In the embodiment, the two sheets are wound around the buffer roller, and the sheaf discharge operation is performed when the sheet two before the final sheet of the sheaf is discharged onto the process tray. However, in a case where B sheets of paper can be wound around the buffer roller, the sheaf discharge operation may be performed when any one of the sheets (B+1) to two before the final sheet of the sheaf is stacked on the process tray. That is, in case of the six-page original shown in FIG. 33C, the sheaf discharge operation may be performed when the sheet of the number “3” is stacked on the process tray. If doing so, the sheets of the numbers “4” and “5” are wound around the buffer roller and then stacked on the tray together with the final sheet of the number “6”.
Further, in the embodiment, the two sheets are wound around the buffer roller and then stacked on the process tray together with the following third sheet. However, the number of sheets to be wound is not limited to two, but the single or the three or more sheets may be wound around the roller. That is, such the number may be appropriately set according to the carrying speed of the sheet sent from the image formation apparatus body to which a sheet postprocess device is installed, the sheaf discharge operation, and the like.
As explained above, in the mode not to perform the binding process, the sheaf discharge operation is performed according as the predetermined number of sheets are stacked on the process tray or according as final one of the sheets constituting a group is stacked on the process tray. Therefore, the sheaf discharge operation can be performed without breaking the sheaves of sheets stacked on the stack tray.
Further, in the case where the sheets on the process tray are adjusted or aligned at either the first adjustment position or the second adjustment position by the adjustment members, the adjustment position defined by the adjustment member is changed according as the final one of the sheets constituting the group is stacked on the stack tray. Therefore, the sheaf discharge operation can be performed in such the state as the sheets have been adjusted in each sheaf (i.e., group).
Furthermore, in the case where the sheet is once stagnated in the buffer path and then carried to the process tray, it is controlled that the sheet is stagnated in the buffer path according as the binding process starts or the sheaf discharge operation starts. Therefore, in case of performing the sheaf discharge operation, the next or following sheet is not discharged onto the process tray while the sheaf of sheets stacked on the process tray is being discharged onto the stack tray, and also the operation of the image formation apparatus body is not stopped during such the operation.

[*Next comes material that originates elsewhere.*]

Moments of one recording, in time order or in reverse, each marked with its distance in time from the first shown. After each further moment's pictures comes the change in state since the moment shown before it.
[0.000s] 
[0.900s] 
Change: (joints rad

Furthermore, in the case where the sheaf is discharged from the process tray, such the sheaf discharge operation is performed according as a second predetermined number of sheets smaller than a first predetermined number of sheets are stacked on the process tray when the sheet size is larger than a predetermined size. Therefore, the sheaf discharge operation for the sheets of which size is large can be performed with the sheaf having the small number of sheets. Thus, the sorting can be easily performed without breaking the sheaves of sheets stacked on the stack tray.